Work task:
A faithful, word-for-word copy of the data below is required, without pictures.

■ ■ ■ ■ ■

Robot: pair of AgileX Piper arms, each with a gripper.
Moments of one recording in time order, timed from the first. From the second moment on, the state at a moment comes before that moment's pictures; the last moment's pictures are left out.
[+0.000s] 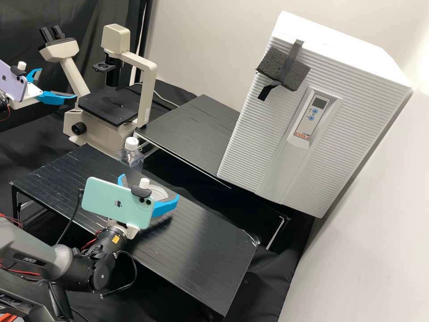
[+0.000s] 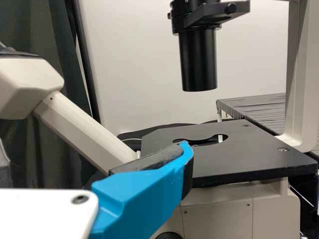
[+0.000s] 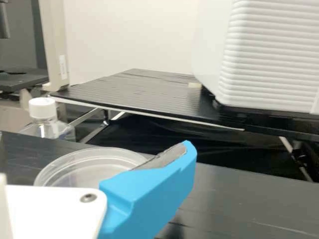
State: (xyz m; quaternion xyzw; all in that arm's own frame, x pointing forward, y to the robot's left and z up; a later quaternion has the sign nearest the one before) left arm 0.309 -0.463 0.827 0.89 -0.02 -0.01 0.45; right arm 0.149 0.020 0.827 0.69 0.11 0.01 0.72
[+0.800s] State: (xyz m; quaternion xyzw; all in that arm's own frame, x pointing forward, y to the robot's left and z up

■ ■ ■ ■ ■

Output of the task:
Robot: pair of AgileX Piper arms, each with a gripper.
Moments of one recording in time order, timed from the first. From the second moment on, the state at a moment comes before that moment's pictures; the last moment's pictures are left out.
[+0.000s] 
[+0.000s] 
[+0.000s] 
State: (xyz m; quaternion xyzw; all in that arm's own frame, x pointing forward, y to the robot's left and z up; a later quaternion has the sign nearest the one before) left arm 0.309 -0.463 0.827 0.89 -0.02 -0.01 0.45; right arm 0.149 0.020 0.827 0.69 0.11 0.01 0.72
[+0.800s] State: (xyz m; quaternion xyzw; all in that arm's own frame, x pointing forward, y to the robot's left and z up

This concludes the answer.